Alfred having died during his father's lifetime, Quenburga returned to her father's dominions, and, resolving to devote the rest of her life to religious seclusion, founded an establishment of Christian virgins at a place on the confines of Huntingdon and Northampton, called Dormund-caistor, and afterwards in her honour Kunneburg-ceastor, or the town of Quenburgh. Here she lived, and here she died, and here, when her father was killed, and heavy misfortunes fell upon her family, she received her three sisters, Keneswitba. Quendrida, and Idaburga, desirous, like her, of finding a place of rest and retirement from the troubles of life. Drayton, in his "Polyalbion," says,

"Kenebarg in this our sainted front shall stand.

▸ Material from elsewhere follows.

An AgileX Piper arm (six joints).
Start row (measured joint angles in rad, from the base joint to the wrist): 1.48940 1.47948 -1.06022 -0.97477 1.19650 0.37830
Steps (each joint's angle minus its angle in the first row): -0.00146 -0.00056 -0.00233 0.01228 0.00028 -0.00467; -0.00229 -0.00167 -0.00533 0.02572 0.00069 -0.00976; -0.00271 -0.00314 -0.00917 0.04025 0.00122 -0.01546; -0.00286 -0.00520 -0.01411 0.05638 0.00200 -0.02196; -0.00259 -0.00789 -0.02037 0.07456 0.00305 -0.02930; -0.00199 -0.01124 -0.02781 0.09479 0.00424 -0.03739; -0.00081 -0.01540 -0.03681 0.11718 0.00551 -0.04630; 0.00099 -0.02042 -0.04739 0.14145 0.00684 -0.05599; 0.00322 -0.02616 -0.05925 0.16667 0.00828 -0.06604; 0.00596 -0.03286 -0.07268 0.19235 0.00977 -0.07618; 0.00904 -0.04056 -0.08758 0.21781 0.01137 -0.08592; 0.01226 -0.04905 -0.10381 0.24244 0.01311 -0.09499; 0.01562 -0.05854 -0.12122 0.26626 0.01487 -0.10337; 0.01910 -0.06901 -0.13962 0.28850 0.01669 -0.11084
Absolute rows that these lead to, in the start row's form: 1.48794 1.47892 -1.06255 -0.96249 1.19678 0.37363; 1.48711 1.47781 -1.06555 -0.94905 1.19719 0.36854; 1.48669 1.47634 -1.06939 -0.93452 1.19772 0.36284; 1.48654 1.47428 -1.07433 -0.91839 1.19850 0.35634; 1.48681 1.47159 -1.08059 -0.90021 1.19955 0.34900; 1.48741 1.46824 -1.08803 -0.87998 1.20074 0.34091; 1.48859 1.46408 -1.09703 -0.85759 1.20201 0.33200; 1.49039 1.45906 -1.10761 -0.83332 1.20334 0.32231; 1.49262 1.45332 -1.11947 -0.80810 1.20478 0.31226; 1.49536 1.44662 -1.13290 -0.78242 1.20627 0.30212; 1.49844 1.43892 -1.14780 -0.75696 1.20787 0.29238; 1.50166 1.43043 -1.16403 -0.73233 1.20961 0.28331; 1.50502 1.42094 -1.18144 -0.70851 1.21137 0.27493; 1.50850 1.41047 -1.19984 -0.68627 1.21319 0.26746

To Alfred the loved wife, King of Northomberland;"

and, according to Palgrave, she was "A mirror of sanctity, so that many virgins of all ranks and degrees resorted to her monastery, to be instructed in the rules and exercises of a religious life; and while the daughters of princes reverenced her as a mistress, the poor were admitted to regard her as a companion, and both tho one and the other honoured her as a parent."